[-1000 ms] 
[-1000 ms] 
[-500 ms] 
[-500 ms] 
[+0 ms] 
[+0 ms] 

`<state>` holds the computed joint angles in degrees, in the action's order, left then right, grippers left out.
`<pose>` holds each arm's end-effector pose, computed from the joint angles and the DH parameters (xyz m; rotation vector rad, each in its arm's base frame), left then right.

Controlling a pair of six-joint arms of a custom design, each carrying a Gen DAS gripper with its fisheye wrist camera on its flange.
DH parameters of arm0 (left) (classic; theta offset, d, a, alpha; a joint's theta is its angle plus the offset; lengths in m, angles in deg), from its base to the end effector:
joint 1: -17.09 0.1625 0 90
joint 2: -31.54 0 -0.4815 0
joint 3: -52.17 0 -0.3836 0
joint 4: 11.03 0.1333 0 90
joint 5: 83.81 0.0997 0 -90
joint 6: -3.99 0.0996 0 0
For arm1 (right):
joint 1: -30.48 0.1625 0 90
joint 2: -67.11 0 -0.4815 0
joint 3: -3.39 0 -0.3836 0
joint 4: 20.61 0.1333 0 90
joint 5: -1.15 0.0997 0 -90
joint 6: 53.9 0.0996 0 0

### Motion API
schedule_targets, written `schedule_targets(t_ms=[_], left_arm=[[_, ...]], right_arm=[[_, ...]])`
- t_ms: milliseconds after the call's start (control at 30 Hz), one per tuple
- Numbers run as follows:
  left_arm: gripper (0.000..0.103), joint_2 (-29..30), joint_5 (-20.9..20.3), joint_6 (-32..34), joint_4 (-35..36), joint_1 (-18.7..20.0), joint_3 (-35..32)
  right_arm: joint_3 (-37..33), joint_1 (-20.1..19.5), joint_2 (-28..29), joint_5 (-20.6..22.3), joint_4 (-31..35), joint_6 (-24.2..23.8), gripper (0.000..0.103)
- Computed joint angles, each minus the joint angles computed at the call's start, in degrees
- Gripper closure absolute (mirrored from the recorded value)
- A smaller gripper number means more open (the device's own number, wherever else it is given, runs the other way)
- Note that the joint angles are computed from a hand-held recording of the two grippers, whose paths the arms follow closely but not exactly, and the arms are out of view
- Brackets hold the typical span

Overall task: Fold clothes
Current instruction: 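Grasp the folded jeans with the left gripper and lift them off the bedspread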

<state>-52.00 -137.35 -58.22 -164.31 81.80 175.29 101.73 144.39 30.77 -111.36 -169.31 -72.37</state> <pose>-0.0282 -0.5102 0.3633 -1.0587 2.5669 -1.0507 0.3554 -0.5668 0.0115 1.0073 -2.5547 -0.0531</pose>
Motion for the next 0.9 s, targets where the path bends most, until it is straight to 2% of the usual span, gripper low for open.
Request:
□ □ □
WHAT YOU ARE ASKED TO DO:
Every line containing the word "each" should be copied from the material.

SOLUTION:
`<pose>` holds each arm's end-effector pose, computed from the joint angles and the DH parameters (xyz m; rotation vector rad, each in its arm's base frame), left then right.
Controlling a pair of six-joint arms of a custom design, each carrying a Gen DAS gripper with its fisheye wrist camera on its flange.
- Computed joint angles, each minus the joint angles computed at the call's start, in degrees

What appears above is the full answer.